- Born: 1 January 1947 (age 79) Hong Kong
- Education: Chinese University of Hong Kong (BS) University of California, Irvine (PhD)
- Known for: invertebrate physiology and toxicology, support for intelligent design
- Scientific career
- Fields: Comparative physiology
- Workplaces: University of San Francisco
- Thesis: Studies on the ultrastructures and physiology of certain invertebrates (1971)
- Doctoral advisor: Grover C. Stephens
- Other academic advisors: Wheeler J. North

= Paul Chien =

Chinese-American biologist

Paul Kwan Chien (钱锟 (Qián Kūn, Cin4 Kwan1), born 1 January 1947) is a Hong Kong-American biologist known for his research on the physiology and ecology of intertidal organisms and his support for intelligent design.

==Biography==
Chien was born on 1 January 1947 in Hong Kong and earned bachelor's degrees in Biology and Chemistry from Chung Chi College of the Chinese University of Hong Kong in 1966 and his Ph.D. in 1971 from the University of California at Irvine in the laboratory of marine invertebrate physiologist Grover C. Stephens.
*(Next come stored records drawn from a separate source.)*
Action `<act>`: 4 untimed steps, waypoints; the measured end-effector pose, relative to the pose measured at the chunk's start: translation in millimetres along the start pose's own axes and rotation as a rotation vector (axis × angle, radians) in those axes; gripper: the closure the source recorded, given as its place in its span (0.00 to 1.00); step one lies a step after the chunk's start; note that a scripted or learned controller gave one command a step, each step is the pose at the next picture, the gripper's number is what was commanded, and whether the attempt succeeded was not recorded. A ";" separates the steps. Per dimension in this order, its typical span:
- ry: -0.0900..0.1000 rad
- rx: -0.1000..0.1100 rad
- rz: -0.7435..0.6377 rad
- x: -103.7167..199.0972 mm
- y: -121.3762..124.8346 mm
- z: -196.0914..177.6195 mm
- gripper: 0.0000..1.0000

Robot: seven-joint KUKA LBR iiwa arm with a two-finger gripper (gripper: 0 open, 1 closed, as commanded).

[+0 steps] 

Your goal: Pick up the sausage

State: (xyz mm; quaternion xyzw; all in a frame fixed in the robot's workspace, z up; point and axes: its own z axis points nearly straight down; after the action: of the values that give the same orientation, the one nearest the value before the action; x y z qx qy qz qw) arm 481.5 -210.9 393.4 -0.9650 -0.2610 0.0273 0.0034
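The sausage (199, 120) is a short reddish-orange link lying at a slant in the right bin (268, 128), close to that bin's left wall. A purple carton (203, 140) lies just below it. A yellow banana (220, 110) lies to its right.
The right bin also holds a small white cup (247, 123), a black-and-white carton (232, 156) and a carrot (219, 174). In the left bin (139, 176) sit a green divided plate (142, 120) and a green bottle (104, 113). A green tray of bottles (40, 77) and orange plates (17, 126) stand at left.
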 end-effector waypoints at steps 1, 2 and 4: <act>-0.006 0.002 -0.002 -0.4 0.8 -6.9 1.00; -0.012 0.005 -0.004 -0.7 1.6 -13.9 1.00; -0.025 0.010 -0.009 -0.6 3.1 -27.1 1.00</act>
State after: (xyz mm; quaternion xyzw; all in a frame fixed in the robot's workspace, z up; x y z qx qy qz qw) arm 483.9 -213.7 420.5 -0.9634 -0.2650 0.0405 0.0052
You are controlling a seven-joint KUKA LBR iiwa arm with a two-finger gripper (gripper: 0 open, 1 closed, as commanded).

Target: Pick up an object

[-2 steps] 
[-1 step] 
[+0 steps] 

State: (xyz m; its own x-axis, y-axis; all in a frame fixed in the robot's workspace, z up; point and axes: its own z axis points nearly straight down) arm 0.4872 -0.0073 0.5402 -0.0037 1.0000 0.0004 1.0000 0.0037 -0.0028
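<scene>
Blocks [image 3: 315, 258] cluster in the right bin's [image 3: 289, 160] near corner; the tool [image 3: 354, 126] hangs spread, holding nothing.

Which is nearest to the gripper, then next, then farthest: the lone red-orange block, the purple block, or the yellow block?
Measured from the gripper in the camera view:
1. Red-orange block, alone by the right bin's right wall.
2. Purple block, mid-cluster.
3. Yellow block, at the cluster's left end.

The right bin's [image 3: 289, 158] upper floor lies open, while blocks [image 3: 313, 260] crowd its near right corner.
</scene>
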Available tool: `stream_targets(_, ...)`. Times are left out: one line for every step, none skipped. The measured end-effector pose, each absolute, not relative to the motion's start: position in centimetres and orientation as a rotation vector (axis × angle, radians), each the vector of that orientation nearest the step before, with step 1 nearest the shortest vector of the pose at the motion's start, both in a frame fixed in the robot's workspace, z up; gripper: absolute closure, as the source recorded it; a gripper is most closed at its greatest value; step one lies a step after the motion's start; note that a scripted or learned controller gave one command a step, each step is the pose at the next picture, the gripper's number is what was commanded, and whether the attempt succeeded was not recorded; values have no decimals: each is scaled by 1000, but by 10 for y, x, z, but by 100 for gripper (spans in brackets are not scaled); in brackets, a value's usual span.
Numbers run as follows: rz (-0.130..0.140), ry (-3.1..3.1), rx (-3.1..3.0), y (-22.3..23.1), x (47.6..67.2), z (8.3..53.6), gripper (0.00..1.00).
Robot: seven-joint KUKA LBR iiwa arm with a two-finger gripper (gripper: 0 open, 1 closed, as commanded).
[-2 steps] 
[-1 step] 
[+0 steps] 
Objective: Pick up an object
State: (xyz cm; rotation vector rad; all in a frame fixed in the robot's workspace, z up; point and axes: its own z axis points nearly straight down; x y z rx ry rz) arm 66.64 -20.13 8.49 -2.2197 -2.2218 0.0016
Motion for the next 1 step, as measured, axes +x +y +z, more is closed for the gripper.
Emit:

After a brief postdoctoral fellowship in the laboratory of Wheeler J. North at the Kerckhoff marine laboratory of the California Institute of Technology in Corona del Mar, California, he joined the faculty of the University of San Francisco in 1973. His research has involved the transport of amino acids and metal ions across cell membranes as well as the detoxification mechanisms of metal ions.

==Intelligent design==
Chien is a fellow of the Discovery Institute's Center for Science and Culture, hub of the intelligent design movement. Chien is described in the Discovery Institute's Wedge document as leading its "Paleontology Research program", in spite of the fact that, by his own admission, he has no credentials in the field. He has translated several books by intelligent design authors, such as Phillip Johnson's book Darwin on Trial and Jonathan Wells' Icons of Evolution, into Chinese.

==Selected publications==
- Chien, Paul K., Su Xiu-Ronga, Lv Zhen-Minga, Li Tai-Wua, Liu Zhi-Ming. 2007. "Analysis of isozymes related to energy metabolism of adult Tegillarca granosa." Chinese Journal of Agricultural Biotechnology 4: 163-166, Cambridge University Press.
- Chien, Paul, Stephen C. Meyer, Paul Nelson, and Marcus R. Ross. 2004. "The Cambrian Explosion: Biology's Big Bang." In Darwinism, Design and Public Education (Michigan State University Press), pp. 323–402. ISBN 0-87013-675-5
- Chien, P. K., X. C. Gan, J. Wang, and C. Q. Duan. 1998. "Relocation of civilization centers in ancient China: environmental factors." Ambio (Royal Swedish Academy of Sciences), 27:572-575.
- Chien, P. K., Y. Chien, and A. Furst. 1993. "Worms as a Substitute for Rodents in Toxicology: Acute Toxicity of Three Nickel Compounds." Toxicology Mechanisms and Methods, Volume 3, Issue 1 March 1993, pages 19 – 23.
- Lin, W., M.A. Rice, and P.K. Chien. 1992. The effects of copper, cadmium, and zinc on particle filtration and uptake of glycine in the pacific oyster, Crassostrea gigas. Comparative Biochemistry and Physiology 103C:181-187.
- Chien, P.K. and M.A. Rice. 1985. Autoradiographic localization of exogenously supplied amino acids after uptake by the polychaete, Glycera dibranchiata Ehlers. Wasmann Journal of Biology 43:60-71.
- Rice, M.A. and P.K. Chien. 1979. Uptake, binding and clearance of divalent cadmium in Glycera dibranchiata (Annelida:Polychaeta). Marine Biology 53:33-39.
- Chien, P.K., G.C. Stephens, and P.L. Healey, 1972. The role of ultrastructure and physiological differentiation of epithelia in amino acid uptake by the bloodworm, Glycera. Biolological Bulletin 142:219-235.
- Chien, P. K., P.T. Johnson, N.D. Holland and F.A. Chapman. 1970. "The coelomic elements of sea urchins (Strongylocentrotus)." Protoplasma Journal, Volume 71, Number 4 / December, 1970.